The first thing we should ask ourselves is how do we survive if the worst happens in the world? Where are we going to get the energy if no one sends us oil or it becomes sky high? What are we going to eat when no one cares about an island in the middle of nowhere when there is hunger in the world?
We are a society that lives in the present and does not think about anything for when times are tough, like a fool who when he earns money does not save anything in case problems arise. What's more, instead of saving, we squander from the credit card. We are totally imbeciles and it pisses me off that there is no plan for this.
Let us remember that cycles have existed since time immemorial and that this time will be no different. Therefore, Lanzarote must bet on being totally self-sufficient in terms of energy. Not for ecology, which too, but first of all for mere strategic subsistence.

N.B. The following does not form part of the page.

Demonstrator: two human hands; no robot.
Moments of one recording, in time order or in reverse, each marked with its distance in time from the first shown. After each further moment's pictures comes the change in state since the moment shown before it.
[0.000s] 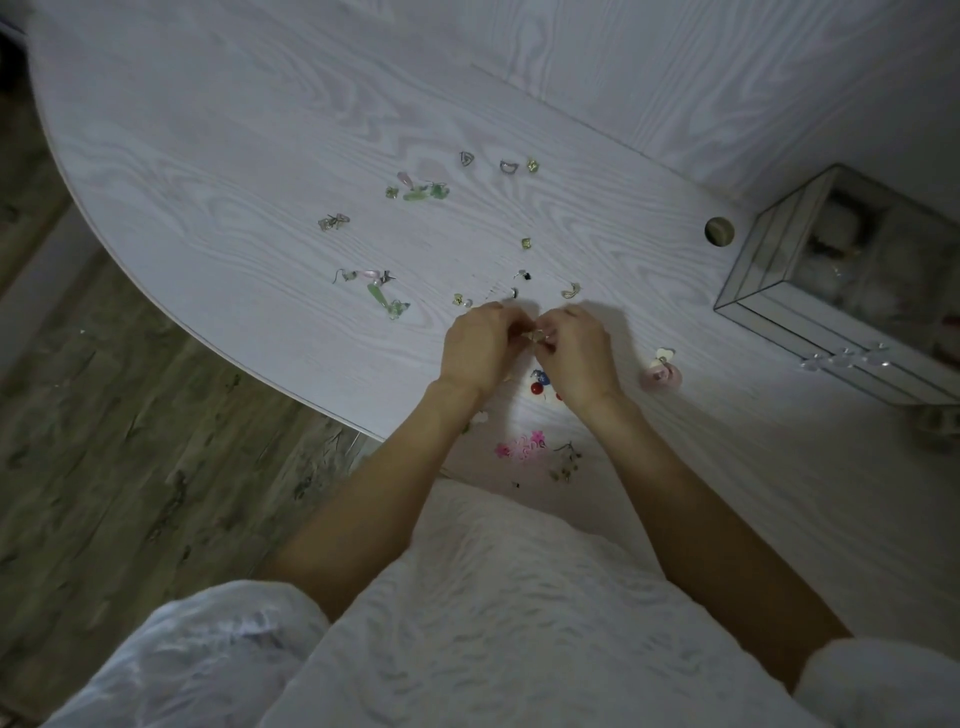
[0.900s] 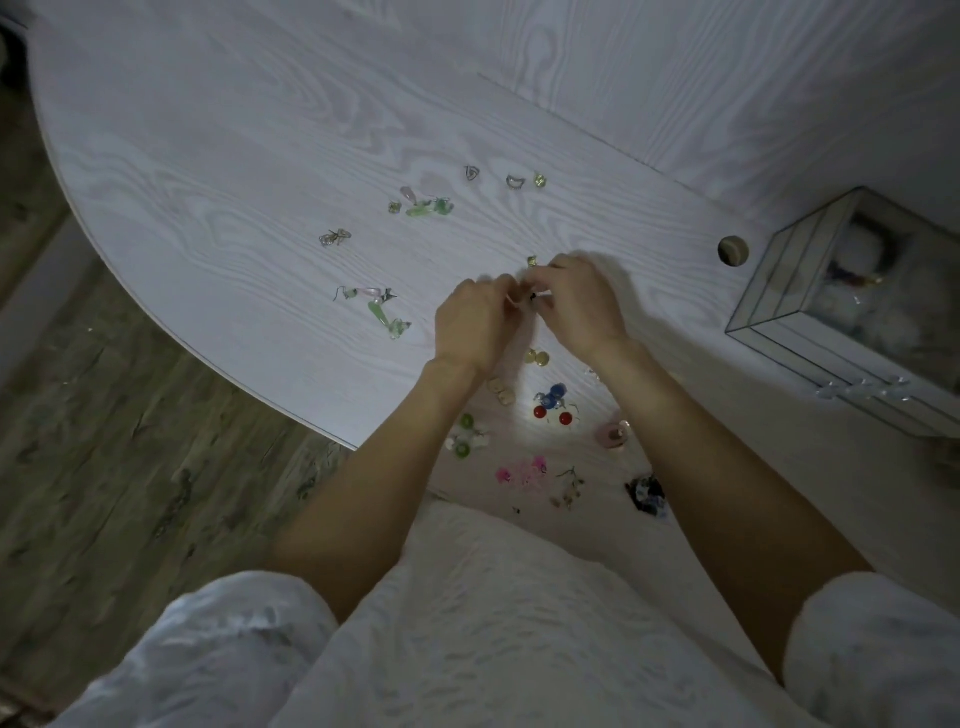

Lanzarote must bet on transforming its population and economy so that we do not live exclusively from tourism, which can evaporate, totally or partially, in the event of a world war. In a quick example, we should be the paradise of European teleworkers. We have the climate, we have the infrastructure, let's bet more on it. Just as Dubai has diversified its economy so as not to depend only on oil, in Lanzarote we should already be diversifying our economy so as not to depend only on tourism. It sounds unimaginable today, but it can be done. It is a matter of will and an obligation for monoculture economies like ours.
And, thirdly, we must bet on greater food self-sufficiency in the Canary Islands, so that at least we do not starve to death in the event of a global conflict. Otherwise, in the event of a global conflict we will become a ship adrift in the middle of the ocean with two and a half million starving people.
I hope this column is not a prophecy, but it is scary to think that there is no strategic plan for the Canary Islands and that we live as if the mirage of tourism will last forever and will never be interrupted.